In subsequent years, the debt ceiling got used as leverage again and again, typically by opposition parties hoping to extract demands. Even Barack Obama, as a freshman senator, voted against raising the ceiling in 2006. Other Democrats in minority leadership positions joined him.
But throughout these showdowns, it was assumed that those withholding their votes were bluffing, or otherwise doing so for symbolic reasons rather than because they were willing to risk triggering a U.S. default.
Regardless of who was in the White House, leaders of both parties likely never considered default a conceivable outcome – at least, not given the mayhem and global depression that could result from compromising the safety of the world’s safest financial assets (that is, U.S. Treasuries), which happen to underpin the entire global financial system.

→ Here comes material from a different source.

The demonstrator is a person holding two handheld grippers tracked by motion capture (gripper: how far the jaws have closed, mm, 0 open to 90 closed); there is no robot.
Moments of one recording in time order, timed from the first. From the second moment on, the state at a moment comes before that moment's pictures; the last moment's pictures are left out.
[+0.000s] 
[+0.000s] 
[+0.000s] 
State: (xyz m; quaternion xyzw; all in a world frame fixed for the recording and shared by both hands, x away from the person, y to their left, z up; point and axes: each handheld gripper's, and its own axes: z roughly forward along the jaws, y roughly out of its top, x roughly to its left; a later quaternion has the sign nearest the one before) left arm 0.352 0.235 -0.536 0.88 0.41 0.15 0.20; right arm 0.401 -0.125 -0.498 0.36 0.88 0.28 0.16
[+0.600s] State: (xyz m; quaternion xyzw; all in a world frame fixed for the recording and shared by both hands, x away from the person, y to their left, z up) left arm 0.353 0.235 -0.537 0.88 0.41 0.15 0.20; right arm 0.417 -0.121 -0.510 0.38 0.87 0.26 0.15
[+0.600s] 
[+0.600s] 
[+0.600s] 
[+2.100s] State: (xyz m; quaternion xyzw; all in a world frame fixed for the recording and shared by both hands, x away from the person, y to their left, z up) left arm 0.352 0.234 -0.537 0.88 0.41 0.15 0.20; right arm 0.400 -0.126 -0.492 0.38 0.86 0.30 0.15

Not to mention the constitutional crisis that might arise from questioning the “validity of the public debt of the United States,” as explicitly prohibited by the 14th Amendment.
Ah, but then, in the 2010 midterms, the Tea Party arrived:
The bluffing and symbolism stopped. The far right declared it was more than happy to vote down debt ceiling increases – really, truly vote them down – and has brought the country to the brink of default multiple times.
Not because this is the behavior of responsible fiscal conservatives, as Freedom Caucus claims to be; a responsible fiscal conservative knows that calling into question the country’s commitment to paying our debts hurts our fiscal health in the long run by raising borrowing costs and potentially incurring penalties for late payments.
Nor is this about helping the economy, which lost out on about 900,000 jobs as a result of crisis-driven fiscal uncertainty in 2013, as estimated by Macroeconomic Advisers.
Then again, holding the debt ceiling hostage has never been about principle. It’s always been about leverage. But while that leverage was once wielded by (supposedly) level-headed, moderate, establishment leaders, now it’s in the hands of people who openly say they’re cool with blowing up the world – and perhaps taking down their party in the process.
This legislative weapon, in other words, has finally fallen into the hands of terrorists.
And terrorists really should be disarmed. North Korea should be disarmed. But in this case we may have to settle for a two-year pause in threats from small groups of strange people, over here, who say they can blow things up if they don’t get their way. Over there is another matter.